The diagnosis of chronic thromboembolic pulmonary hypertension (CTEPH) is a major challenge as it is a curable cause of pulmonary hypertension (PH). Ventilation/Perfusion (V/Q) lung scintigraphy is the imaging modality of choice for the screening of CTEPH. However, there is no consensus on the criteria to use for interpretation. The aim of this study was to assess the accuracy of various interpretation criteria of planar V/Q scintigraphy for the screening of CTEPH in patients with PH.
The eligible study population consisted of consecutive patients with newly diagnosed PH in the Brest University Hospital, France. Final diagnosis (CTEPH or non-CTEPH) was established in a referential center on the management of PH, based on the ESC/ERS guidelines and a minimum follow-up of 3 years. A retrospective central review of planar V/Q scintigraphy was performed by three nuclear physicians blinded to clinical findings and to final diagnosis. The number, extent (sub-segmental or segmental) and type (matched or mismatched) of perfusion defects were reported. Sensitivity and specificity were evaluated for various criteria based on the number of mismatched perfusion defects and the number of perfusion defects (regardless of ventilation). Receiver operating characteristic (ROC) curves were generated and areas under the curve (AUC) were calculated for both.

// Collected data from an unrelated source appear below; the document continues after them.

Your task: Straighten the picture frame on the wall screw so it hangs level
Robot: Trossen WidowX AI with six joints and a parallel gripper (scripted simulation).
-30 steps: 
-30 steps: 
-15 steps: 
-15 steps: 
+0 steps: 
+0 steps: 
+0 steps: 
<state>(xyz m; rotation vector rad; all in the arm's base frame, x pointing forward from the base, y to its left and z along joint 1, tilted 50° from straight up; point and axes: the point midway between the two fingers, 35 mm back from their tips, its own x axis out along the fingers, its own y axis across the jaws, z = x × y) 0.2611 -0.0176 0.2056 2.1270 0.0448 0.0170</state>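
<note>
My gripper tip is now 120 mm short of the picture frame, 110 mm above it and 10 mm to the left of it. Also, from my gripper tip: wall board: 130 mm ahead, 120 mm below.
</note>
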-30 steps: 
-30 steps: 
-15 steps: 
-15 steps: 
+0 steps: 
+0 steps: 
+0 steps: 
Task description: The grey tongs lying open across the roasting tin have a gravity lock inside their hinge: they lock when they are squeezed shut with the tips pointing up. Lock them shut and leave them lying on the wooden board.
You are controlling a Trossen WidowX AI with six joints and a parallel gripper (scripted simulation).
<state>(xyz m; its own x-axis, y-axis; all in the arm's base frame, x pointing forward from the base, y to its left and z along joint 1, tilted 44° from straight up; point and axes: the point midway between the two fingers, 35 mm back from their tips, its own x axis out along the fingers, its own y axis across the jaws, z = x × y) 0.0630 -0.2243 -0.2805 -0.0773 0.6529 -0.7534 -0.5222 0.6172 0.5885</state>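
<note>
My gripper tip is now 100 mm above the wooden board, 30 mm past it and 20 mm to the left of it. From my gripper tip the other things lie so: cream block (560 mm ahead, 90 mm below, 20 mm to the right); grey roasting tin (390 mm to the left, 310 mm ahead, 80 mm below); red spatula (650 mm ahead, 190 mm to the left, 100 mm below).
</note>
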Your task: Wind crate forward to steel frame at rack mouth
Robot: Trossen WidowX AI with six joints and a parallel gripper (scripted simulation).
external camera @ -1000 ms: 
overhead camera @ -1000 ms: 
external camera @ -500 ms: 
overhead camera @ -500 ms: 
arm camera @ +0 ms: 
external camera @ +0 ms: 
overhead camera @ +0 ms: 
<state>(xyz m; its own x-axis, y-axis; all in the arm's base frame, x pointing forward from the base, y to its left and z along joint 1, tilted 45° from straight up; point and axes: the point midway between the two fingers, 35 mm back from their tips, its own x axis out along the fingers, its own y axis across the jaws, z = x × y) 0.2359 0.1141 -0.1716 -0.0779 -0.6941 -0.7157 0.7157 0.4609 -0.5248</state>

A total of 226 patients with newly diagnosed PH were analyzed. Fifty six (24.8%) were diagnosed with CTEPH while 170 patients (75.2%) were diagnosed with non-CTEPH. The optimal threshold was 2.5 segmental mismatched perfusion defects, providing a sensitivity of 100 % (95% CI 93.6–100%) and a specificity of 94.7% (95%CI 90.3–97.2%). Lower diagnostic cut-offs of mismatched perfusion defects provided similar sensitivity but lower specificity. Ninety five percent of patients with CTEPH had more than 4 segmental mismatched defects. An interpretation only based on perfusion provided similar sensitivity but a specificity of 81.8% (95%CI 75.3–86.9%).
Our study confirmed the high diagnostic performance of planar V/Q scintigraphy for the screening of CTEPH in patients with PH. The optimal diagnostic cut-off for interpretation was 2.5 segmental mismatched perfusion defects. An interpretation only based on perfusion defects provided similar sensitivity but lower specificity.